The lines to extract run from the start of the records through the line with "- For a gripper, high", both ends included; drop the pictures.

(Records from a data source)
────────────────
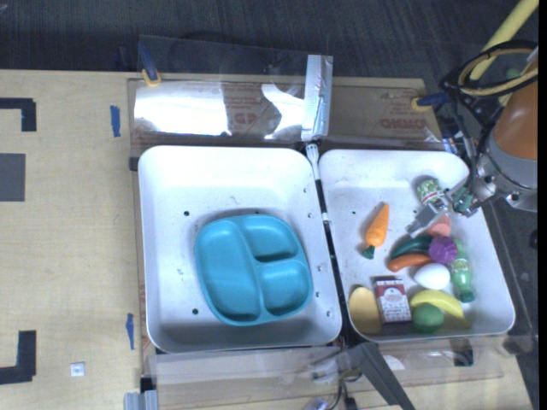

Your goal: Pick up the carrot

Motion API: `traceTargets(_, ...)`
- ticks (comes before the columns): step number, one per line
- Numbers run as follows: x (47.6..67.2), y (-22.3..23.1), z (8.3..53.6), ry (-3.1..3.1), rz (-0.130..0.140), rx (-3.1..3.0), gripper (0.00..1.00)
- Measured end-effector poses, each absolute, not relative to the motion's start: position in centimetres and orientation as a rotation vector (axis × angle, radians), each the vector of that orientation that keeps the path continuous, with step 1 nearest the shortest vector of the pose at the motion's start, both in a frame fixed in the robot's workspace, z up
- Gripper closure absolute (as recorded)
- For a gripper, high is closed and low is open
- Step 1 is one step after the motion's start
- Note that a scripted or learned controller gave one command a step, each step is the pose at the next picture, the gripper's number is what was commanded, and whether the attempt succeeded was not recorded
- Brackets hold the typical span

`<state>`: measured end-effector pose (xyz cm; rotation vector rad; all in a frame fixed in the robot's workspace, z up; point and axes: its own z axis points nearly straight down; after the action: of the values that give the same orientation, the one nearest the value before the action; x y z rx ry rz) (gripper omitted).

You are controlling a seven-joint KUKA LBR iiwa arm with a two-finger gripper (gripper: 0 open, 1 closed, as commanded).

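The carrot point(377, 226) is orange with a green stem end and lies in the right bin point(350, 186), left of the pile of toy food, its tip pointing up. My gripper point(424, 222) hangs low over the right bin, about a hand's width to the right of the carrot and apart from it. It sits just above a pink item point(441, 226) and a red-and-green pepper point(410, 248). The arm's orange band point(517, 131) is at the right edge.
Around the gripper lie a small can point(427, 188), purple grapes point(443, 248), a white egg point(432, 277), a banana point(438, 301), a lime point(427, 317), a red box point(391, 301) and a green bottle point(462, 278). A blue divided plate point(253, 267) sits in the left bin point(162, 186).
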<state>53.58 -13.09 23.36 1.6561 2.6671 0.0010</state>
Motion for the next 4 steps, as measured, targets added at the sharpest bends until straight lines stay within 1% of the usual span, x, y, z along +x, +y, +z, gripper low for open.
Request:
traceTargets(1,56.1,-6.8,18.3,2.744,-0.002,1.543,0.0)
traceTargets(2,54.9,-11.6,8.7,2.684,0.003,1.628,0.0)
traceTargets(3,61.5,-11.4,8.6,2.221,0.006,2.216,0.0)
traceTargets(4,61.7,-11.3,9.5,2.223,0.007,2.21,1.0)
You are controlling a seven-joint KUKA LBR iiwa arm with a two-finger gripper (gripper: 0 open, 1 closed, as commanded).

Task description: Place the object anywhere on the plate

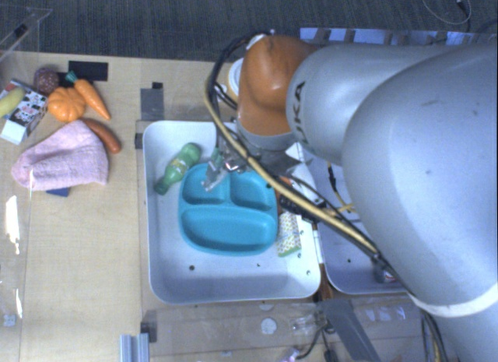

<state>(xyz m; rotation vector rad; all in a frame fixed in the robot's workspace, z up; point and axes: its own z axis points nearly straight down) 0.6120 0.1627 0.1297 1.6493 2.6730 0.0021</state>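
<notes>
Where the left white bin [233,286] meets the bench, we see a bare strip of white floor along its near and left sides, while the blue plate [229,220] fills most of the middle. That plate is a smooth, glossy tray with rounded corners and raised ribs dividing it into compartments. Along its right edge, touching it, a pale green speckled sponge [289,233] stands squeezed between plate and bin wall. Much of the right bin [350,275] is covered by the bulky grey arm.

Just off the plate's upper left corner lies the green bottle [177,167], a small rounded plastic shape with a paler neck, tilted on the bin floor, its upper end near the plate's rim. We see the gripper [215,173] poised over the plate's upper left compartment, just right of the bottle; its metal fingers look slightly parted with nothing between them.

On the bench at far left sit a pink cloth [62,159], an orange pumpkin [65,103] and a carrot [95,97].
</notes>
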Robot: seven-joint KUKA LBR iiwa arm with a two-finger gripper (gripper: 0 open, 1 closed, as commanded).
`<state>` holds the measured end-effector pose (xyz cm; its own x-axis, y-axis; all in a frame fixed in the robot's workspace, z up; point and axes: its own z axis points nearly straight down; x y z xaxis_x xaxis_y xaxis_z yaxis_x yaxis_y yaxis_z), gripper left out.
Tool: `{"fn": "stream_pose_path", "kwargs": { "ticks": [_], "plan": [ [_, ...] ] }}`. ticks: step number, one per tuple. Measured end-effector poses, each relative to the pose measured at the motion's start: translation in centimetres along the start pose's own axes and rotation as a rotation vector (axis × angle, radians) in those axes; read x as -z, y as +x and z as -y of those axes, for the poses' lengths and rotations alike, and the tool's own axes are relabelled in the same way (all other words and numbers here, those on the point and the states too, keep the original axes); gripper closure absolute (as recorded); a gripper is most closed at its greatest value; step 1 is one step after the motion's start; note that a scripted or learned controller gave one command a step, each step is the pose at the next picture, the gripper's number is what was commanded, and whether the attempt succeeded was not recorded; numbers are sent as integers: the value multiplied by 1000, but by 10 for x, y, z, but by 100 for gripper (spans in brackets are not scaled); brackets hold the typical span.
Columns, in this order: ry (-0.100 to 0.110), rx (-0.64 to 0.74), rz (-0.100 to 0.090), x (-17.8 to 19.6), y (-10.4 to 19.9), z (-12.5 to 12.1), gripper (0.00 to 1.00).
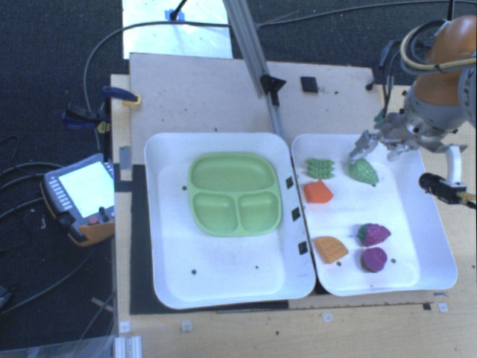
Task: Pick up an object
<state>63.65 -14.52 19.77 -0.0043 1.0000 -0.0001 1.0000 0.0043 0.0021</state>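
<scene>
Camera view, looking down on the bench [223, 95], and the grey arm with its orange band [451, 47] comes in from the right over the right-hand bin [428, 230]. Its gripper [365, 149] sits low at the far end of that bin, right over a green bumpy toy [364, 171], fingertips just at its upper edge; whether the fingers are spread or pressed together, I cannot tell from this angle. Just beside it to the left lies a second green piece [320, 168], with an orange-red wedge [318, 192] below that. Nearer the front: an orange slice [330, 248], a purple toy with green leaves [374, 234], and a dark purple lump [373, 259] just under it. Over in the left bin [171, 267], a green divided plate [235, 194] lies flat.
</scene>
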Motion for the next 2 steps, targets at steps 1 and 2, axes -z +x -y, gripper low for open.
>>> {"fn": "stream_pose_path", "kwargs": {
  "ticks": [1,2],
  "plan": [
    [2,-3,1,-58,-8,-3,0],
    [-15,-2,10,-100,-11,-8,0]
  ]
}}
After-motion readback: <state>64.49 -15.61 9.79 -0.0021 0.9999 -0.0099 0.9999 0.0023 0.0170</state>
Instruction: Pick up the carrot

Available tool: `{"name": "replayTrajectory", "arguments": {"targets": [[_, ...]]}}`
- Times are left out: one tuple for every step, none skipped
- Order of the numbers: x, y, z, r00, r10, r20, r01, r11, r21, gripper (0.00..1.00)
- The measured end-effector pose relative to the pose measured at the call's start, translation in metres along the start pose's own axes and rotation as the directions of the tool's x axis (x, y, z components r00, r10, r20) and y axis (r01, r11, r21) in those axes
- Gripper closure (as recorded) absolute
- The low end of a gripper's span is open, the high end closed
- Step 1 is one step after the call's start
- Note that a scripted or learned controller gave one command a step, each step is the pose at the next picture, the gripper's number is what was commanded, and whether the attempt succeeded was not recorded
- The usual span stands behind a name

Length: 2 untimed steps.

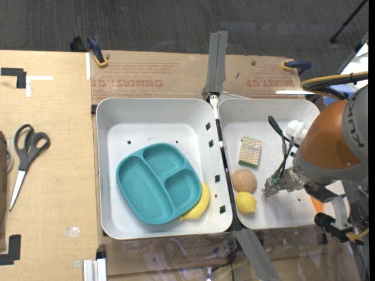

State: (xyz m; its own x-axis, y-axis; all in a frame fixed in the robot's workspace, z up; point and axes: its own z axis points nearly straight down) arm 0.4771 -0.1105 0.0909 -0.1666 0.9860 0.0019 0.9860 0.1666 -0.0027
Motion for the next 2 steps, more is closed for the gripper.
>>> {"name": "replayTrajectory", "arguments": {"targets": [[0.09, 0.031, -0.1, 0.991, 0.137, 0.003, -0.137, 0.991, -0.001, 1.0], [0.16, 0.027, -0.1, 0.999, -0.032, 0.003, 0.032, 0.999, 0.0, 1.0]]}}
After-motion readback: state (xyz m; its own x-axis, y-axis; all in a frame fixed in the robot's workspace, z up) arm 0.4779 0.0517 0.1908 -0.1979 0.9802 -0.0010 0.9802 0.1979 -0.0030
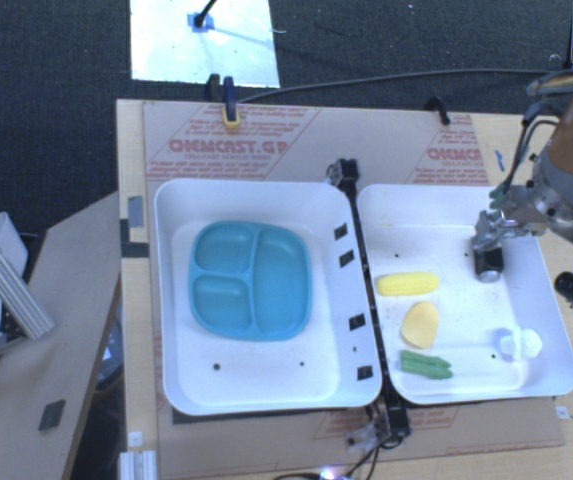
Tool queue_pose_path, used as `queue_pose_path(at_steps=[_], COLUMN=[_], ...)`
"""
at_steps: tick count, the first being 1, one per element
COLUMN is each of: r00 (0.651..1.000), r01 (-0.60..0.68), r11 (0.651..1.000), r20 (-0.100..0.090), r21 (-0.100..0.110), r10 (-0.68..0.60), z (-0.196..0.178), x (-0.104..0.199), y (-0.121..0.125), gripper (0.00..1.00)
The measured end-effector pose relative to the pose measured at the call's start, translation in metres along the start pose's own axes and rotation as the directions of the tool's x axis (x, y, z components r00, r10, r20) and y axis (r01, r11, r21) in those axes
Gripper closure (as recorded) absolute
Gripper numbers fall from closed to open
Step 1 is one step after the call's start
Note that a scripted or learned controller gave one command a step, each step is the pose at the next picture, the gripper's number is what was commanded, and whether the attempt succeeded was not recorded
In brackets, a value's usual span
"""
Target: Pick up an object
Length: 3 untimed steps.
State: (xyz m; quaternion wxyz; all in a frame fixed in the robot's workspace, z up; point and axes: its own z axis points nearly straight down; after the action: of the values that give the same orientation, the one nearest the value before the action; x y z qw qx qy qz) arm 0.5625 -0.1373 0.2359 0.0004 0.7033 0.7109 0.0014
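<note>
Over the right bin (558, 308) hangs the gripper (489, 239); whether it is clenched or released cannot be told. Near it, toward the other bin, lies a yellow corn cob (407, 284). Farther off lie a yellow wedge (420, 324), a clear plastic piece (519, 344) and a green pod (426, 365). Farthest is a blue divided plate (251, 278) in the left bin (181, 373).

The bench (129, 168) is carrying a pale sheet (266, 133) bearing red lettering. The left bin (256, 373) and the right bin (431, 218) are sitting on it side by side, touching.
</note>
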Motion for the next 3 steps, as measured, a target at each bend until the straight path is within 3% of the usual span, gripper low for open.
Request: queue_pose_path(at_steps=[1, 3], r00=[1.000, 1.000], r01=[0.000, 0.000], r11=[1.000, 1.000], r20=[0.000, -0.001], r21=[0.000, 0.001], r10=[0.000, 0.000], z=[-0.007, 0.016], x=[0.048, 0.162], y=[0.011, 0.021], gripper=[1.00, 1.00])
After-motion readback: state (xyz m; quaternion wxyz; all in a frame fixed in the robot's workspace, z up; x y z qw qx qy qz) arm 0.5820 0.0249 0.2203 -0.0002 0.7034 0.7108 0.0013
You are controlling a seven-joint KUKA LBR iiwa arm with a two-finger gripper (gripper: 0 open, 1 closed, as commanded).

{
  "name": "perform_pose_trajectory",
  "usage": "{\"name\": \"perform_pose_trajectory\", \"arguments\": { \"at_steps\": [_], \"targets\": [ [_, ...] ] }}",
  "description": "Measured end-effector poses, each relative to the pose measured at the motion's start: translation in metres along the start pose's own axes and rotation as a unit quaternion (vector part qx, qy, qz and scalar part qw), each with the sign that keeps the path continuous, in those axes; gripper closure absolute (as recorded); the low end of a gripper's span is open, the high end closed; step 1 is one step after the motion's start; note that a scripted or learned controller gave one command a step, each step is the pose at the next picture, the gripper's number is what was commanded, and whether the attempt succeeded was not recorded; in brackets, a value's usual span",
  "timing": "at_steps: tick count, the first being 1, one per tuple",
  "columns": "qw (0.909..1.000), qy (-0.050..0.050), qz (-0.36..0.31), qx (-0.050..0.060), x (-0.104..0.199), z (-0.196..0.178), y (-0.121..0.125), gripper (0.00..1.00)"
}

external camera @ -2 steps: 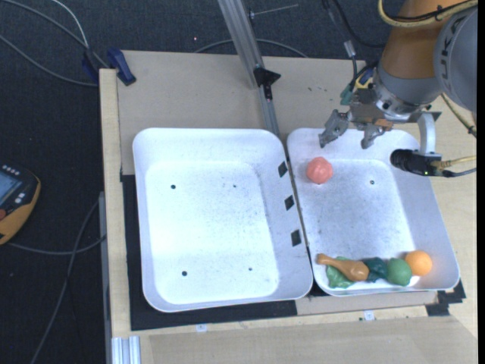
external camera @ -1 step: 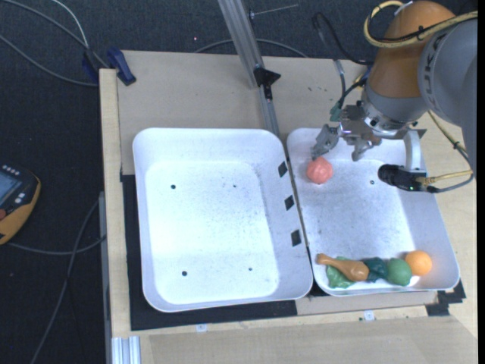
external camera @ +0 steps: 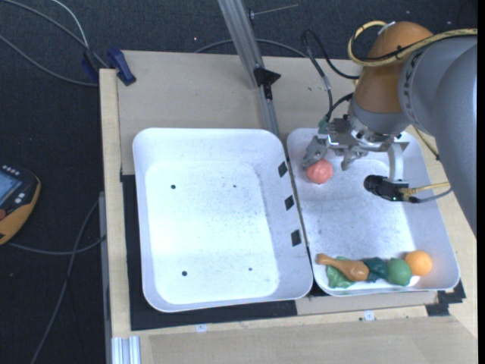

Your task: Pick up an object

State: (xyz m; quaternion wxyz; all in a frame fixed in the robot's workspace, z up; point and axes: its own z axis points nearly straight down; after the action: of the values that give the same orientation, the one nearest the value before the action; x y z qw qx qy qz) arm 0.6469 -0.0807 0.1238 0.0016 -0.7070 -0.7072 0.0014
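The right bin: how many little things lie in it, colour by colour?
In the right bin:
Pink ball: 1
Orange ball: 1
Green ball: 1
Tan drumstick-shaped toy: 1
Green leafy piece: 1
Dark teal piece: 1
Total: 6

From my station the feed came through evenly lit, with soft overhead light and no hard shadows. The two shallow white plastic bins (external camera: 204, 218) were the brightest things, close to washed out, so their fine speckling barely showed. The dark carpeted floor (external camera: 45, 279) at left sat dim and grainy. A mild sheen lay on the orange band of the grey arm (external camera: 394, 48). Only a faint shadow sat under the small pink ball (external camera: 320, 171). Detail was soft overall, and the small toys at the near right were slightly smeared.
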Motion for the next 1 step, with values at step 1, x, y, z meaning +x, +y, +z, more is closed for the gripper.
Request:
{"name": "perform_pose_trajectory", "arguments": {
  "at_steps": [1],
  "targets": [
    [1.0000, 0.000, 0.000, -0.004, 0.0001, -0.0148, 0.0023, 1.00]
  ]
}}
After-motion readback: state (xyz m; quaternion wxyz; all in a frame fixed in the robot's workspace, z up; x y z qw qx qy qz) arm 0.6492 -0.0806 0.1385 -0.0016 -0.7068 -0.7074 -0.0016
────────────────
— ANSWER BELOW —
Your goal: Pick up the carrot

Motion API: `traceTargets(_, ...)`
- ticks (comes before the columns): step number, one per line
- Numbers run as follows: x (47.6..67.2), y (-22.3..23.1), z (8.3..53.6), ry (-3.1..3.1), rz (-0.130..0.140), rx (-3.1..3.0), gripper (0.00..1.00)
- Measured end-effector poses, each absolute, not relative to the motion's start: position in centimetres and orientation as a rotation vector (axis × angle, radians), each the vector of that orientation that keeps the path continuous, with step 1 nearest the shortest vector of the pose at the motion's start, both in a frame fixed in the robot's workspace, z up
- Gripper closure absolute (as recorded)
- For a gripper, high is closed and low is open

The response to the exercise has been completed.